The behavioural changes observed in the studies compiled in this thesis support the hypothesis that species thriving in association with humans in their native range are more likely successful invaders (Strubbe et al. 2015), as supported by the evidence that urban ecosystems serve as hotspots and hubs for non-native species (Von Der Lippe and Kowarik 2008). Marbled crayfish that came from laboratories showed a different behavioural response to the human hand as a threat. While life in captivity is more monotonous (Mason et al. 2013), it is also safer and possibly the marbled crayfish show the appropriate "freezing" response to human approach, which corresponds to ignoring. This could reduce stress level in crayfish and decrease non-lethal predation effects - missed opportunity costs in foraging - similar to the decreased flushing distance in birds populations in touristic places (Jiménez et al. 2013). If the human hand is seen as a novel predation threat, the observation is inverse to the prediction by Sih et al. (2010), whereby the non-consumptive effects of predation are smaller the more novel the predator is. In this case, marbled crayfish may have learned to ignore the hand in contrast to the spiny-cheek crayfish, which show a generalized fight or flight response towards it. In the end, it is not clear, however, if the freezing response will be adaptive or maladaptive in frequently visited lakes like Krumme Lanke. While few humans will intentionally seek to predate on marbled crayfish there, freezing may increase the chance of getting accidentally stepped on.

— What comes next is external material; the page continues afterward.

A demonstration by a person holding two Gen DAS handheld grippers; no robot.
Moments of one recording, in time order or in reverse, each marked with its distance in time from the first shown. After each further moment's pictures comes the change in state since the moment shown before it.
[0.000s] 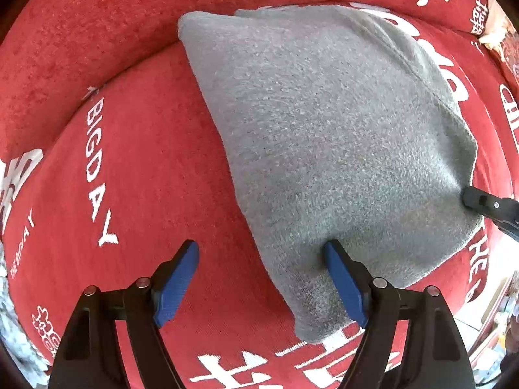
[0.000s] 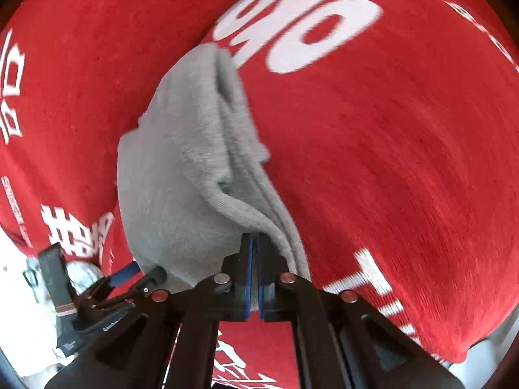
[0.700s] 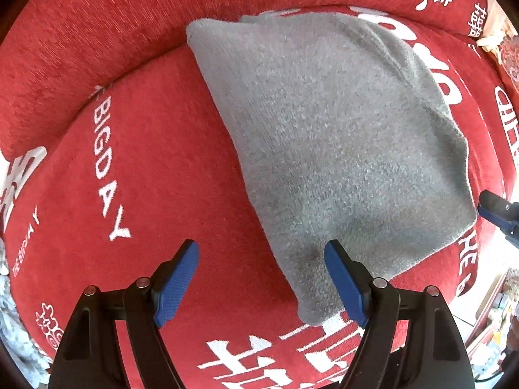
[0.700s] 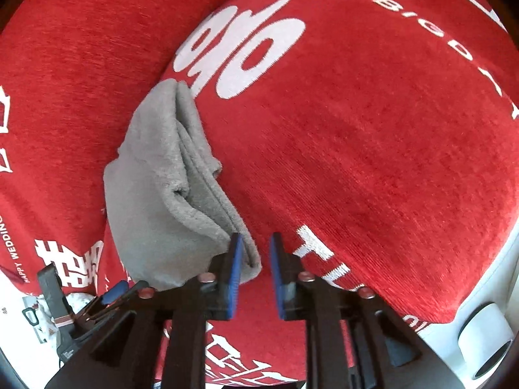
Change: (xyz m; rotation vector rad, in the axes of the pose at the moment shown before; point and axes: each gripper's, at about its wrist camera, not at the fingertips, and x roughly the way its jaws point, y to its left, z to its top) left arm -0.019 0.017 0.008 -0.005 0.021 -0.020; right arm -0.042 -0.011 -0.008 0.104 -0.071 -0.096
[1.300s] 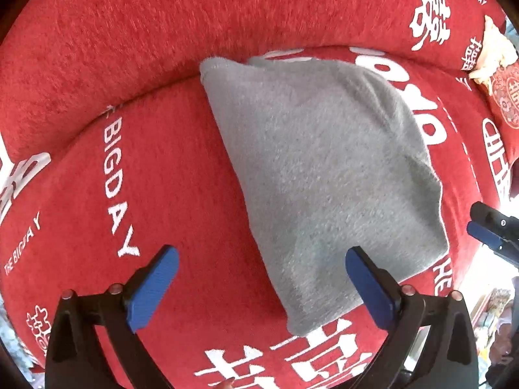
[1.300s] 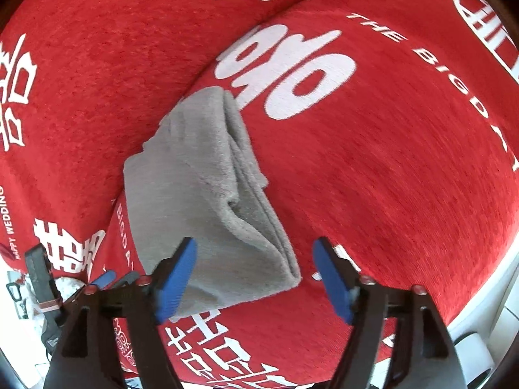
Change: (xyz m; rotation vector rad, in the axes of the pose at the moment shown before) left arm -0.031 0.006 0.012 -0.056 -0.093 -0.063; right arm -0.008 0.043 0.005 -0.143 -0.040 -0.006
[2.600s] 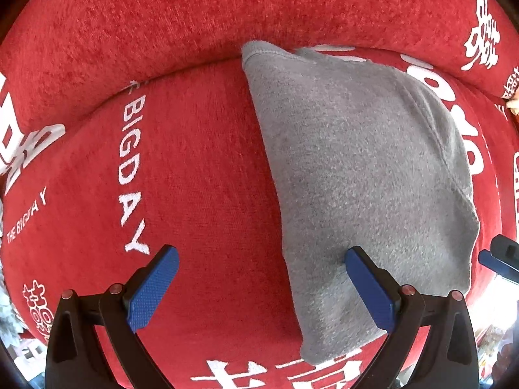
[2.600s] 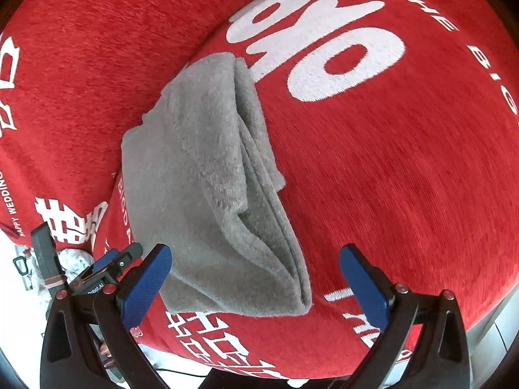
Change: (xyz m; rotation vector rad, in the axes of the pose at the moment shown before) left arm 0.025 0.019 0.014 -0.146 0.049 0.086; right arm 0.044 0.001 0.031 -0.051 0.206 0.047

We found evidence for a behavioural syndrome in marbled crayfish between aggression and activity (Chapter 2). This could limit the potential for behavioural change, as the change in one trait will always be associated with a - potentially maladaptive - change. The aggression that is rendering individuals more successful at obtaining resources from hetero- and conspecific competitors is predicted to be a positive trait at low densities, but not at high densities (Hudina et al. 2014). Behavioural syndromes may be less pronounced in the wild, though, with increased predation pressure (Niemelä et al. 2012). However, the high observed rate of cannibalism of own offspring in marbled crayfish in the lab (Stefan Linzmaier, pers. comm.) may limit densities in invaded lakes.